All this being said, it doesn't have to be one or the other. You could store the data as a bit mask and then have a view that can pull the user roles on the fly. You'd also then have the benefit of checking at a glance which users had the same roles.
- 9,823
The only advantage to using bitmasks is if the bit fields' meaning is not static. Relational tables only work well if you know ahead of time what each field is on a record: you have to identify the fields in the CREATE TABLE DDL statement after all.
If the meaning of each bit field is configurable at runtime, or otherwise not known ahead of time, then it might make sense to store booleans as a bit field. Even then, it is possible to define a table with arbitrary fields: field_1, field_2, etc.
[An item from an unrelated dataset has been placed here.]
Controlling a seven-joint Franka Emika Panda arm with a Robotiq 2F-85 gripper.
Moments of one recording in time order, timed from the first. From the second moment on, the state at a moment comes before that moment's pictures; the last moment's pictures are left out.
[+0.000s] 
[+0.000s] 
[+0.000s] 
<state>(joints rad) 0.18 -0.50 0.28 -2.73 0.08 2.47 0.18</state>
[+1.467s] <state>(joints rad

This gives you a cleaner relational design, although still not ideal. Whether this is preferential to a bit field is largely a matter of opinion, since neither solution is ideal.
If you know what the bits represent during development, then create fields for each bit and give them meaningful names.
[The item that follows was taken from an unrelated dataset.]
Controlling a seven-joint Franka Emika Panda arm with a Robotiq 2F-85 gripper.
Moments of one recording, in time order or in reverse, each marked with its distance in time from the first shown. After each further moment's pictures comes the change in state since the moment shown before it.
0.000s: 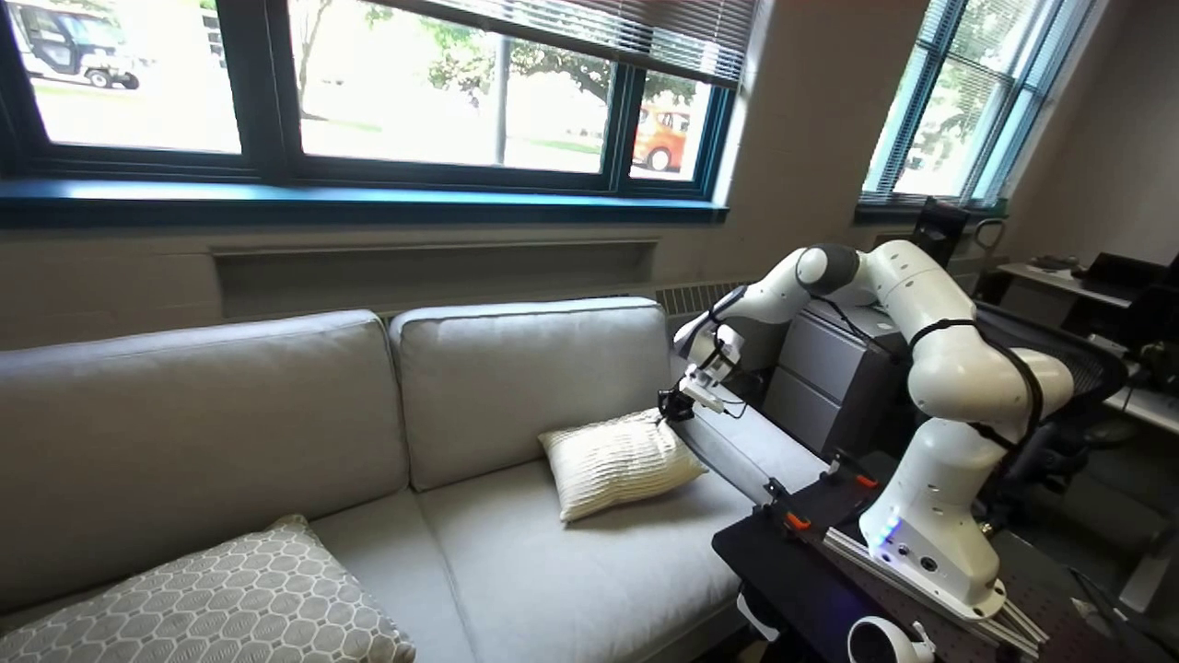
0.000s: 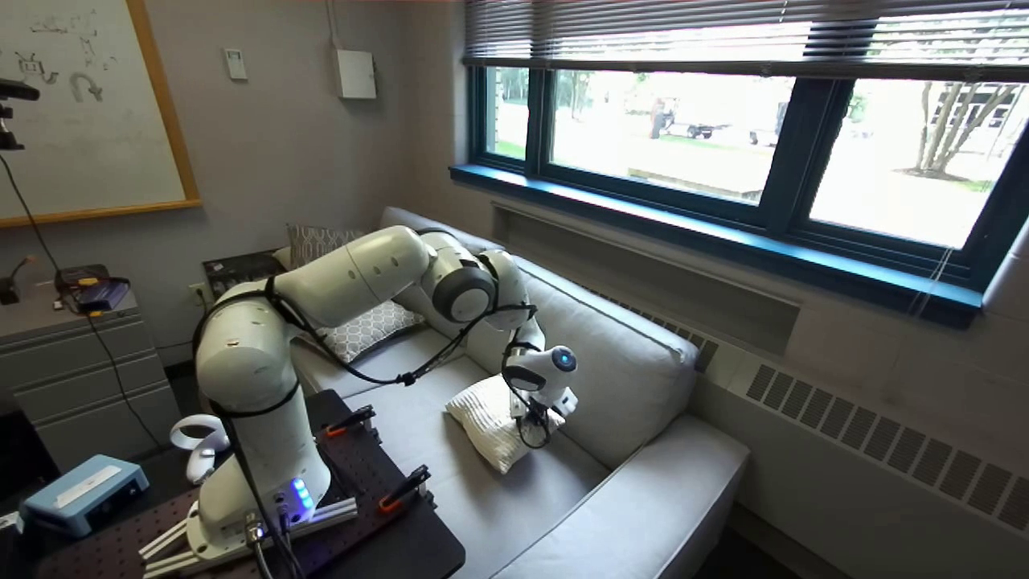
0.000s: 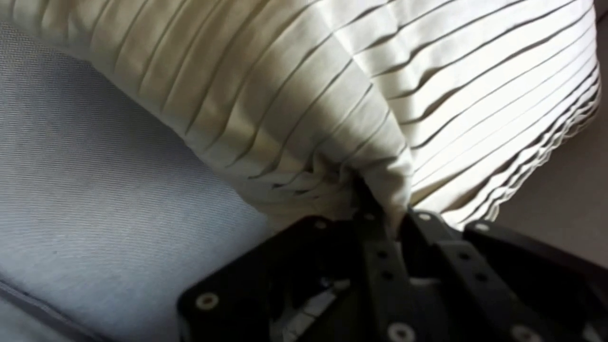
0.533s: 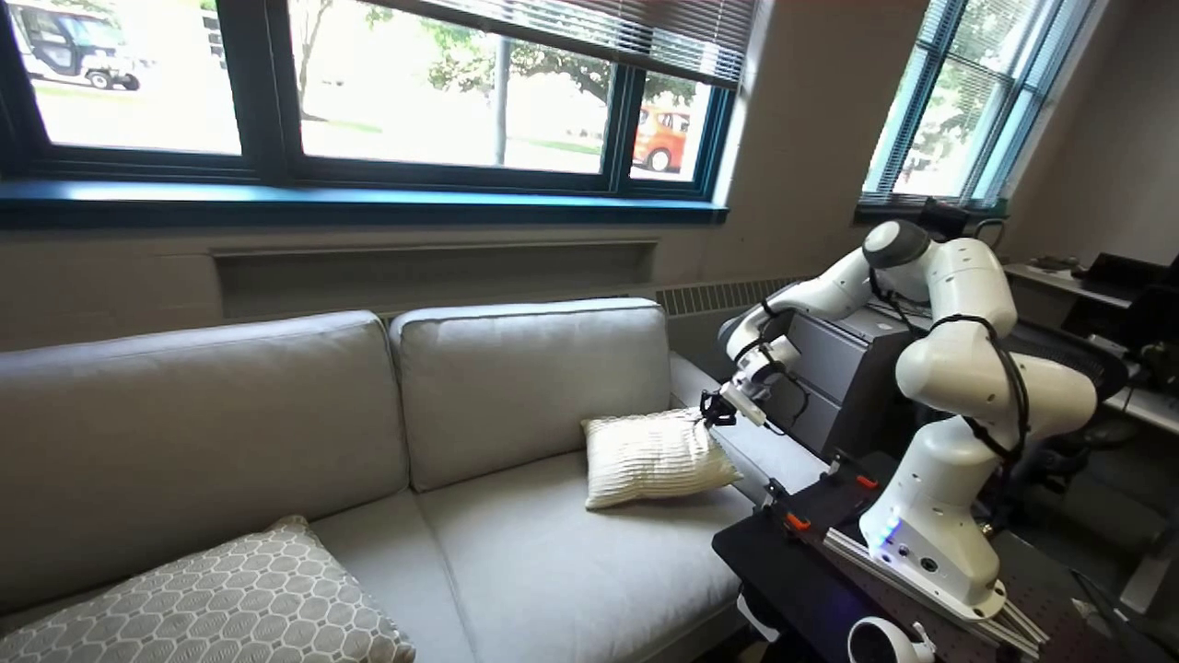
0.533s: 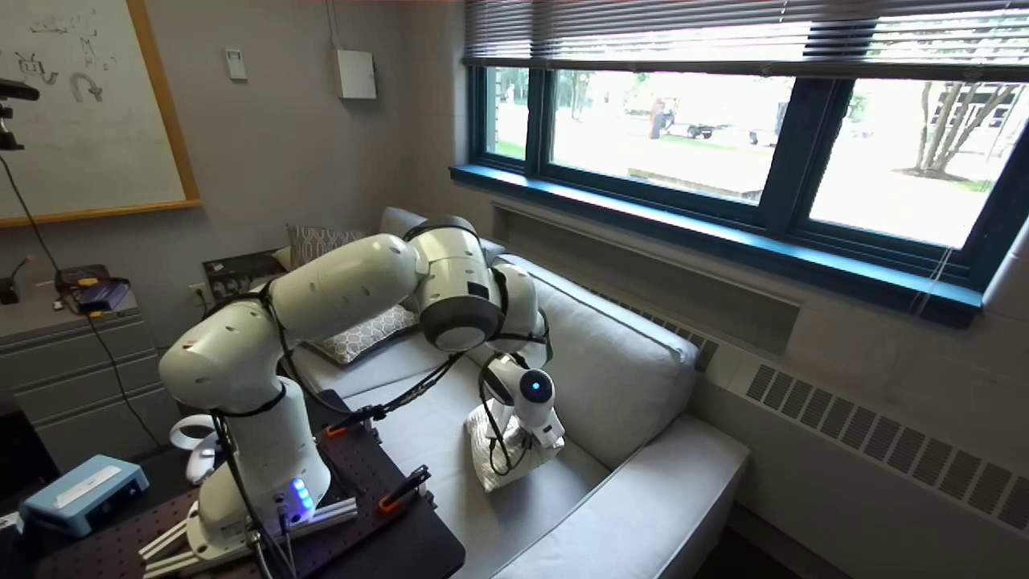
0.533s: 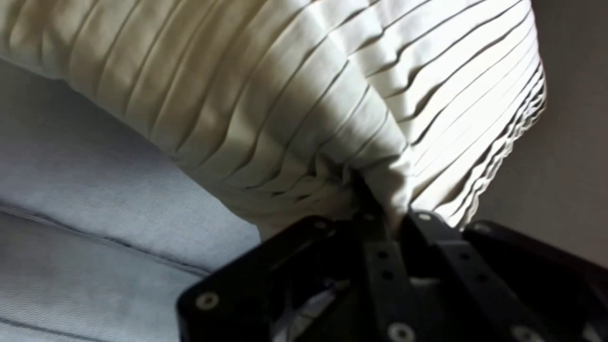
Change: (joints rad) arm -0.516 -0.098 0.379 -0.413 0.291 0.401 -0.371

Just be careful of the inner platform effect. If you end up defining arbitrary but well-typed fields that is one thing, but if you go too much farther than that you will be reinventing a relational database... inside of a relational database.
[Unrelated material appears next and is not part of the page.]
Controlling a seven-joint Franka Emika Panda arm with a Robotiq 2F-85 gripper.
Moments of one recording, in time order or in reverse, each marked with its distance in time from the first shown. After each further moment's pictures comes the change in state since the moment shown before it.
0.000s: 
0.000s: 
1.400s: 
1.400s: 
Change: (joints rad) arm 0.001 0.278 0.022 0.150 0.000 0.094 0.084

I am ambivalent about bitmasks. I find most of their detractors do not understand binary and hexadecimal. For clarity, use good mnemonics.
An advantage not mentioned above is the ability to add new meaning to bit masks without the potentially time-consuming addition of a new column. Our db designers (that preceded me) have them in a table that now gets 5 million new records daily. Adding a new column to represent a new behavior would take a long time, while defining a new bit (we've consumed 33 of 64) requires no table rebuild.
No, bit masks cannot be indexed but building 33 indexes would be ridiculous and would slow insertions to a crawl. Table searches use the dates & record "owners" indexes, hence indexes on this bit mask, if possible, would never be used.
- 21
If the goal is just to save some disk space, I think it's a bad idea:
- look at the cost of the GB today,
- compare it to the cost of the time of those who write reports and querries and have to figure out what's in the field, and how to address a specific bit, the cost/benefit comparison might end on the wrong side.
- if you're working with an SQL database, the additional bit access operations required in many querries might also consume more computing time than necessary
However there are some cases, that can jusitfiy the use of bit fields :
- if your bits represent a complex set of flags that you always handle together as a whole,
- even more if you need to apply some pattern matching algorithms on these sets,
- and especially if this data is not amongst the most frequently used selection criteria.
- 81,699
I used to work with a database when bitmask flags were used. The database stored information about call records (CDR) and contained more than 500 millions records in calls table. A call itself had a few attributes like incoming/outgoing, internal/external, etc. So for these attributes we used bitmask flags. In that case it saved space but these flags were actively used in reports so it was really hard to read.
Another example is a project I'm working on right now. I store about billion URLs in PostgreSQL database and I use URL normalization to avoid duplicates and save some space. For example, I don't store http:// or https:// prefix and it saves a few bytes per every URL. Also, I remove trailing slash from the URL. I save information about how URL was normalized in bitmask smallint field. Otherwise I would have to create about 10 boolean columns in my table.
So my point is that sometimes it can be reasonable but, of course should be well documented.
P.S. If you try to save some space by storing values in bit flags please don't forget that some RDBMS (like PostgreSQL) use alignment when storing data in tuples and you should consider column order to make this work.
- 111
- 2